Elle habite dans Hochelaga-Maisonneuve en 2015, époque où elle est candidate à La Voix. Moisi Moé’ssi de Fred Fortin est l’une de ses interprétations, elle triture sa Gibson SG-200 avec minutie. « Même si ce n’était pas ma chanson, elle me représentait bien. J’avais déjà participé à des concours comme Ma Première Place des Arts (2013) et le Festival international de la chanson de Granby (révélée à Ontario Pop). Suite à La Voix, elle est signée chez Tandem musique : en première partie de Francis Cabrel, elle enfile dix-huit spectacles. Six chansons en vingt minutes chaque soir.

C’est difficile de chanter en français dans le nord de l’Ontario ? Et ce, nonobstant du legs musical de Robert Paquette ou du groupe Cano, par exemple ? « Contact ontarois, le pendant de Rideau au Québec, et le Gala Trille Or aux deux ans permettent une meilleure visibilité, le contexte est plus favorable qu’avant pour les auteurs et compositeurs de la province. J’ai aussi eu la chance d’enregistrer des sessions live au studio Madame Wood à Montréal en pleine pandémie pour propulser les chansons de mon album Donnes-moi le temps (2018). Je suis sereine de ce côté, les réseaux de communication et de promotion sont de plus en plus efficaces ».

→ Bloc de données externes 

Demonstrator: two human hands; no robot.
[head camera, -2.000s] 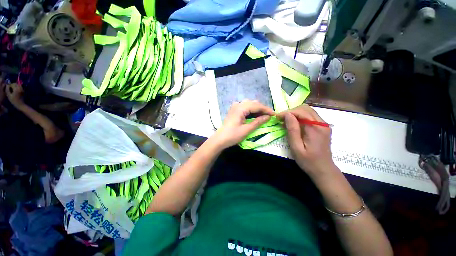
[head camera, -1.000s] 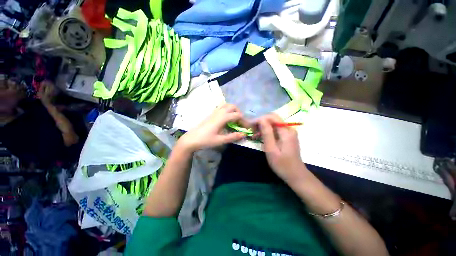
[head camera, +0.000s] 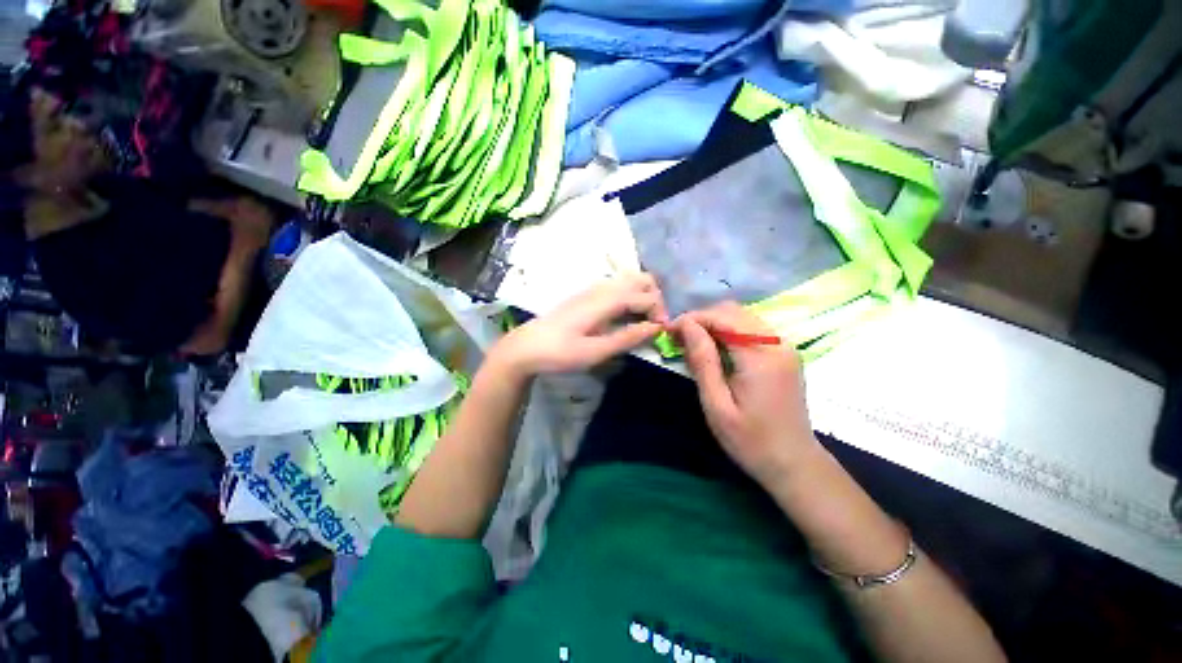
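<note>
A grey panel (head camera: 732, 227) with a black edge and neon yellow-green binding (head camera: 875, 246) lies tilted on the white table in front of me. My left hand (head camera: 590, 326) pinches the panel's near corner at the table's front edge. My right hand (head camera: 752, 389) holds a slim red tool (head camera: 749, 338) like a pencil, its tip end hidden at the fingertips. The fingertips of both hands nearly meet at a small neon bit of the corner. What the tool touches is too small to tell.
A neon-and-grey stack (head camera: 467, 123) is at upper left, with light-blue fabric (head camera: 687, 91) and white fabric (head camera: 894, 65) behind. A white plastic bag (head camera: 344, 311) holds neon pieces at left. The sewing machine (head camera: 1082, 143) is at right. Another person's arm (head camera: 240, 272) shows far left.
The view has shifted, so things sit further right and higher. The panel has turned from nearly square to tilted. Both hands have moved to its near corner, and the neon strips once between them are no longer bunched there.
</note>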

« La petite communauté francophone se retrouve en Ontario, même à dix heures de route ! On est privilégié parce qu’on n’est pas un grand nombre d’artistes à y œuvrer, mais en contrepartie, il n’y a souvent qu’une salle par ville où l’on peut jouer et une fois que tu es passé, ça peut prendre 3-4 ans avant d’y revenir », déplore-t-elle.

Un album de Noël paru en 2020 et baptisé Noël Tout autour s’est glissé dans son écriture de chansons en temps de pandémie. Elle y reprend même Marie-Noël de Robert Charlebois. Avec des mots qui grimpent au ciel. Elle les présentera sur les routes de l’Ontario, avec un détour par Montréal.